IMF Executive Board Completes First and Second Reviews Under the Stand-By Arrangement and Ex-Post Evaluation of Exceptional Access for Romania

Press Release No.14/130
March 26, 2014

The Executive Board of the International Monetary Fund (IMF) today completed the first and second reviews of Romania’s performance under its economic program supported by a 24-month Stand-By Arrangement (SBA). The authorities are treating the arrangement as precautionary and do not intend to draw under it. Completion of the reviews makes an additional amount equivalent to SDR 389.4 million (about €436.3 million) available for disbursement, bringing the total resources currently available to Romania under the SBA to an amount equivalent to SDR 584.1 million (about 654.4 million). The SBA with access of SDR 1,751.34 million (about €1.96 billion, 170 percent of quota) was approved on September 27, 2013 (see Press Release No. 13/376).

In completing the reviews, the Executive Board approved a waiver of nonobservance of the performance criterion on the general government overall fiscal balance, which was missed by a small margin, and modifications to program conditionality. The Executive Board also approved the Romanian authorities’ request to add a review based on end-June 2014 performance. The additional review would coincide with the planned Article IV consultation and the mid-year budget rectification.

The Executive Board also discussed an ex post evaluation (EPE) of the SBA with Romania approved in March 2011. Romania treated the arrangement as precautionary and completed all the reviews. The EPE finds that the program objectives were largely met, although progress on the structural reform agenda was uneven and vulnerabilities remain.

Following the Executive Board’s discussion on Romania, Mr. David Lipton, Deputy Managing Director and Acting Chair, said:

“Romania is making good progress under the precautionary SBA. Economic growth reached a post-crisis high in 2013, the current account narrowed significantly, and inflation has fallen to historic lows. However, the economy and the financial sector remain vulnerable to shocks. Steadfast program implementation is essential to preserve macroeconomic stability and policy buffers in this election year.

“The budget deficit target for 2014 provides for further fiscal adjustment, while also supporting greater absorption of European Union funds. Improved capital spending, better revenue collection, and implementation of an expenditure control system are key priorities. Additional action is required to reform the health care sector and shield vulnerable households from deregulated energy prices.

“Efforts are needed to strengthen monetary policy transmission. The banking system remains well capitalized, but the authorities need to accelerate the resolution of non-performing loans and closely monitor risks from parent bank deleveraging. The non-bank financial regulator needs to be reformed in line with best international practices.

“Structural reforms in the energy and transportation sectors have progressed. Electricity prices for commercial users have been liberalized and initial public offerings were held in two major energy companies. Sustained progress in state-owned enterprise reform, including a restructuring of the freight railway company and a reduction of arrears will continue to be critical components of the program.

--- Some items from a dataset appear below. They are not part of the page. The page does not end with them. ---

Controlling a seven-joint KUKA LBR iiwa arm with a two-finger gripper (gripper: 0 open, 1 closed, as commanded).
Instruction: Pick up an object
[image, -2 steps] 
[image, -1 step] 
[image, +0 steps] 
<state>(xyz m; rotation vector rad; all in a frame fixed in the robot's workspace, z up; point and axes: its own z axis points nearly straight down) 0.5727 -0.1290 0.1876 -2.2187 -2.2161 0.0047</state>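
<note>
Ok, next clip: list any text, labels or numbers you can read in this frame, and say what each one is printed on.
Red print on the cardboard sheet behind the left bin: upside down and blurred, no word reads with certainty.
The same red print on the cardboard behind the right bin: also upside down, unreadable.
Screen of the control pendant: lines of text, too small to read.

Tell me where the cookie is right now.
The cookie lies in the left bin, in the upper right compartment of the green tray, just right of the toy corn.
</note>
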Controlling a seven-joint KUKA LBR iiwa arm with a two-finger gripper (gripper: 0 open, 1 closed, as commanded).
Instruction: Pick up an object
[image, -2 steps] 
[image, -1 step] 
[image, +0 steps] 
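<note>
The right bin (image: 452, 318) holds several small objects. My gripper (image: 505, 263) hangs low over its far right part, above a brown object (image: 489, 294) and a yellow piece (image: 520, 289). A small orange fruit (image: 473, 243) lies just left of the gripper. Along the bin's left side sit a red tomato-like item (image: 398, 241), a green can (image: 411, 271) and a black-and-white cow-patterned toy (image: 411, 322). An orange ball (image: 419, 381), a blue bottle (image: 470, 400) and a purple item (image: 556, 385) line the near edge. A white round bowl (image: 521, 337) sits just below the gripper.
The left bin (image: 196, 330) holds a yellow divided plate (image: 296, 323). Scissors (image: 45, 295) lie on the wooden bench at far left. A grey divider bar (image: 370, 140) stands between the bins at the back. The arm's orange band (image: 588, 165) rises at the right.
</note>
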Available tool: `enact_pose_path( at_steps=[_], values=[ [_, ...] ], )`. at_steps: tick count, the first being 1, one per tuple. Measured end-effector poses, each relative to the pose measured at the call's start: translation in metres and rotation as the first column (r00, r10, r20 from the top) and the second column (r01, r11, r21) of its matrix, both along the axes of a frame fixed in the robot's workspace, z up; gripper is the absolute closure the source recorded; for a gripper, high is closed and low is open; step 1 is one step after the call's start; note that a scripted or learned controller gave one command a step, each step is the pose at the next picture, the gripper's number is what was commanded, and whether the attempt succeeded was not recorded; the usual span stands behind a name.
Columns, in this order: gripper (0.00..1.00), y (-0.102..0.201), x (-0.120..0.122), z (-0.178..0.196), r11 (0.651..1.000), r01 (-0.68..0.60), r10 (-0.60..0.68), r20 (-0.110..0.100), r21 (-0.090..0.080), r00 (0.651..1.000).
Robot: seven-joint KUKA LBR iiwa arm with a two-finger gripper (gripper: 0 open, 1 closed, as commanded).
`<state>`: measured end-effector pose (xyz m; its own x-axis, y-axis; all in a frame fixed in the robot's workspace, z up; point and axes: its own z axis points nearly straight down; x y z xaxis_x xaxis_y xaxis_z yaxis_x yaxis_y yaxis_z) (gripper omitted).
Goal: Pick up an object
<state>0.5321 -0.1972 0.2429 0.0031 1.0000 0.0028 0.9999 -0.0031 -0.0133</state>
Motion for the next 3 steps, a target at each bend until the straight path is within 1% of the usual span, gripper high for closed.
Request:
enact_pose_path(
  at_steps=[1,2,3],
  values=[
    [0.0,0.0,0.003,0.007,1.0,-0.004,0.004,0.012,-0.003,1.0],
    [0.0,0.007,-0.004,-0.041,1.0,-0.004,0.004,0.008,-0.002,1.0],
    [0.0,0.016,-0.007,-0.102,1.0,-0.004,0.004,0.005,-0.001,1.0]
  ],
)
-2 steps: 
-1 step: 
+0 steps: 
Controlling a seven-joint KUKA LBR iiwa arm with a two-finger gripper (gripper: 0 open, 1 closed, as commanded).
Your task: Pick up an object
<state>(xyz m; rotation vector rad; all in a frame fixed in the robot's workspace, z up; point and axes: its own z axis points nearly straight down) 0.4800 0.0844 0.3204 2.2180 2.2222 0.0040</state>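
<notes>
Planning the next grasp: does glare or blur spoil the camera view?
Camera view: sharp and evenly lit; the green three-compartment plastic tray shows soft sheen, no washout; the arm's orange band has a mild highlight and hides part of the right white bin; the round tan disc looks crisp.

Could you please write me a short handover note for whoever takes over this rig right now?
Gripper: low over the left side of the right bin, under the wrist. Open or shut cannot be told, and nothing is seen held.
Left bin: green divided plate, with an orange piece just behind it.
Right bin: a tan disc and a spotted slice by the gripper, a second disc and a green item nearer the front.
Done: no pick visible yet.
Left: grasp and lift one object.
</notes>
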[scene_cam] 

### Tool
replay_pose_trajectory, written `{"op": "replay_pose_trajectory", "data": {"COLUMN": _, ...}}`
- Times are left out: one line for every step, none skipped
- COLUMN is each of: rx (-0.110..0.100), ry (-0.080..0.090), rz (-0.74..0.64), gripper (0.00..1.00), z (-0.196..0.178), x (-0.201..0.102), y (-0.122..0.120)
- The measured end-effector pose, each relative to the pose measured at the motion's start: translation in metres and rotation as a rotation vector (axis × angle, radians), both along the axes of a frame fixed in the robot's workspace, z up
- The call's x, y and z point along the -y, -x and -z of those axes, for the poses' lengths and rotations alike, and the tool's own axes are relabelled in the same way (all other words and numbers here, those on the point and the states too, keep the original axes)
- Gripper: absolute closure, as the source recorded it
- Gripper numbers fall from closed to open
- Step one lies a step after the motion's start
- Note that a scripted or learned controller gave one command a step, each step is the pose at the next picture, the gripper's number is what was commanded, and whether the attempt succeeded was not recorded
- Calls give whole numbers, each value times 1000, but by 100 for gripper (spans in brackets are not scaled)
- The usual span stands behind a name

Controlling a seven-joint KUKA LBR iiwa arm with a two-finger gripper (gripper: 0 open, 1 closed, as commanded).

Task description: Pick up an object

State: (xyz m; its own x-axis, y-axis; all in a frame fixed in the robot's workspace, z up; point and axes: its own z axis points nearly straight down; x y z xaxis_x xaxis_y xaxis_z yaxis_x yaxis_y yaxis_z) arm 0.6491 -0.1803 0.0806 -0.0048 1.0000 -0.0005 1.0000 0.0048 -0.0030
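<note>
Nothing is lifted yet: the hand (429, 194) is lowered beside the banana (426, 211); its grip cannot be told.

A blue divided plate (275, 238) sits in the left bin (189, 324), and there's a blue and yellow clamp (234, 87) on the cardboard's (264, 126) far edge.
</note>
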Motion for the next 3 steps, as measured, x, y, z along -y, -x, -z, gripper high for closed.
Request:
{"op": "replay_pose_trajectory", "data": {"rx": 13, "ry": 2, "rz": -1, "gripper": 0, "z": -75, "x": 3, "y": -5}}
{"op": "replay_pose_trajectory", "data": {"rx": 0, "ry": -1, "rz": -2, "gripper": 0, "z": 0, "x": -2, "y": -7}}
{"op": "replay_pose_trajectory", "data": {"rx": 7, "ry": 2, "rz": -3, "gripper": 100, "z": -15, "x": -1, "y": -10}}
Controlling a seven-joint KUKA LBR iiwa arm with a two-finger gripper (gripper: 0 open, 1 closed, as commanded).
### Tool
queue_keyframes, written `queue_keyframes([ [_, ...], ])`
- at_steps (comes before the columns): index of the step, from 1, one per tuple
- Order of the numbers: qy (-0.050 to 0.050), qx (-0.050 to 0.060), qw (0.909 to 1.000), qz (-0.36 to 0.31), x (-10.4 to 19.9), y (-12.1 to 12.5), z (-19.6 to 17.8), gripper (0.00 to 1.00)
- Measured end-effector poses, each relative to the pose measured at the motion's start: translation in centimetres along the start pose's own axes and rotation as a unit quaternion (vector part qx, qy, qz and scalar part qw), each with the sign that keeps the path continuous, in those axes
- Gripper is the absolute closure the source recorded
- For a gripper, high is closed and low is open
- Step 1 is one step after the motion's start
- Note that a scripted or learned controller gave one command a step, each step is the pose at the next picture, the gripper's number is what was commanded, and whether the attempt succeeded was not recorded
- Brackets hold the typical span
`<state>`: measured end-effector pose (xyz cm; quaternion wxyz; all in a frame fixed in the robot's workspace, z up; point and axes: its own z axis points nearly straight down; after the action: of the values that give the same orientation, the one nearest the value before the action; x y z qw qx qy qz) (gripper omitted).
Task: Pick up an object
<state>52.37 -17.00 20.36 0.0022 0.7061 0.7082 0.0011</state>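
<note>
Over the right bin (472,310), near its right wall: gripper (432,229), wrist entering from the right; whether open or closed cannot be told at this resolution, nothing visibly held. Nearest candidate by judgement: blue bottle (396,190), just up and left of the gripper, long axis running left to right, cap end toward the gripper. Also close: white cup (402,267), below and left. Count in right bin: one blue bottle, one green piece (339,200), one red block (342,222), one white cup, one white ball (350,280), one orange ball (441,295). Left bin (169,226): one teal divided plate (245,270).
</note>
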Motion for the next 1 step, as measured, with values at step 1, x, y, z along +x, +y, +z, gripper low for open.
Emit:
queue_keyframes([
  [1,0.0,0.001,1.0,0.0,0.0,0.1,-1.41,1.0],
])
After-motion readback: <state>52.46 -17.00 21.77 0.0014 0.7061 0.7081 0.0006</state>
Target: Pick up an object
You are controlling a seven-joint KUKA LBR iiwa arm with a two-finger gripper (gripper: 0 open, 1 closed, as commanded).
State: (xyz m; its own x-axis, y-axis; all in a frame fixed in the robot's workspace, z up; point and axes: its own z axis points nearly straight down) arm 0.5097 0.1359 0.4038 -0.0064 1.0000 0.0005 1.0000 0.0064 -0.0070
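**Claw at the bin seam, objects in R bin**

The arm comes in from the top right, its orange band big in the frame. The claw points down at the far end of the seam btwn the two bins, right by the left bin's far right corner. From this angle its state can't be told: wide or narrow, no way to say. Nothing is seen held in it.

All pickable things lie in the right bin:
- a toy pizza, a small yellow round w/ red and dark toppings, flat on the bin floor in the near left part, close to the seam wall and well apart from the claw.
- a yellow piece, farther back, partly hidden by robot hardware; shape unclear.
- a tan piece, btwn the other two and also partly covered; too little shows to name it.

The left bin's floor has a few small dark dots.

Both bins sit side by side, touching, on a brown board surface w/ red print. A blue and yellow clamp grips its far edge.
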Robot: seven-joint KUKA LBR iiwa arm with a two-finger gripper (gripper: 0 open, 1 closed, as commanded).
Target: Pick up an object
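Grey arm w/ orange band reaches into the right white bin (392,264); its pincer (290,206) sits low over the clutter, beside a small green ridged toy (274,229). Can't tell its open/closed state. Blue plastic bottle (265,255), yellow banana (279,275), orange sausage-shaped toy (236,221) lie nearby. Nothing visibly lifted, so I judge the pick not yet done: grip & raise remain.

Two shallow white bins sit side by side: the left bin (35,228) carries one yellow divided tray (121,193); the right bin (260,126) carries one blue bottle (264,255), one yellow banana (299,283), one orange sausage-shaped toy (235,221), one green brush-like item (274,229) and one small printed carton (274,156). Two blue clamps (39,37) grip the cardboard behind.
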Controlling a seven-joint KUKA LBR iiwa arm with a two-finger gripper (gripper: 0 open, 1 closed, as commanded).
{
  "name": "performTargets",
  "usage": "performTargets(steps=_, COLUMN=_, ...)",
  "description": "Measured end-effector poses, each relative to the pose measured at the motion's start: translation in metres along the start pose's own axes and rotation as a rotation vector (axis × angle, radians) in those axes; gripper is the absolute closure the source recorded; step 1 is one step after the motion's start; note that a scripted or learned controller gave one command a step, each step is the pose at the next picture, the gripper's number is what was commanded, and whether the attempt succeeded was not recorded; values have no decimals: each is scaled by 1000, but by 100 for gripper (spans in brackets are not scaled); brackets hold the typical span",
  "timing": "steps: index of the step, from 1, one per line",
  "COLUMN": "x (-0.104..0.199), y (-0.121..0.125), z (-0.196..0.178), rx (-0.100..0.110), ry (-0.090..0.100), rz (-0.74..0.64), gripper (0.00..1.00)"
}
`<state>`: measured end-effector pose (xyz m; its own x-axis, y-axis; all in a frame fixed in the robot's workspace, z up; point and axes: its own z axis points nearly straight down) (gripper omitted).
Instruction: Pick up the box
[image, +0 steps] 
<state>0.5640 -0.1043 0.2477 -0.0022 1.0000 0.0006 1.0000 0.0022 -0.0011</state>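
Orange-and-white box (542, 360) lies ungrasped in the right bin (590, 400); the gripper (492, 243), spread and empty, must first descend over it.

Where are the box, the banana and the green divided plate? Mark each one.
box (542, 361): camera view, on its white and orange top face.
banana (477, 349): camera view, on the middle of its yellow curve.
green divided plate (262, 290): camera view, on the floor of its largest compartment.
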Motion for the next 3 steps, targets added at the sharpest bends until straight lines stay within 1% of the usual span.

“The EPE concluded that the program objectives were largely met, although progress on structural reforms was uneven and vulnerabilities remain. The evaluation draws several lessons for Fund engagement with Romania. First, program conditionality, particularly as regards complex structural reforms, is no substitute for country ownership. Second, addressing financial sector risks requires strong coordination between home and host supervisors, appropriate macro-prudential policies, and data transparency.”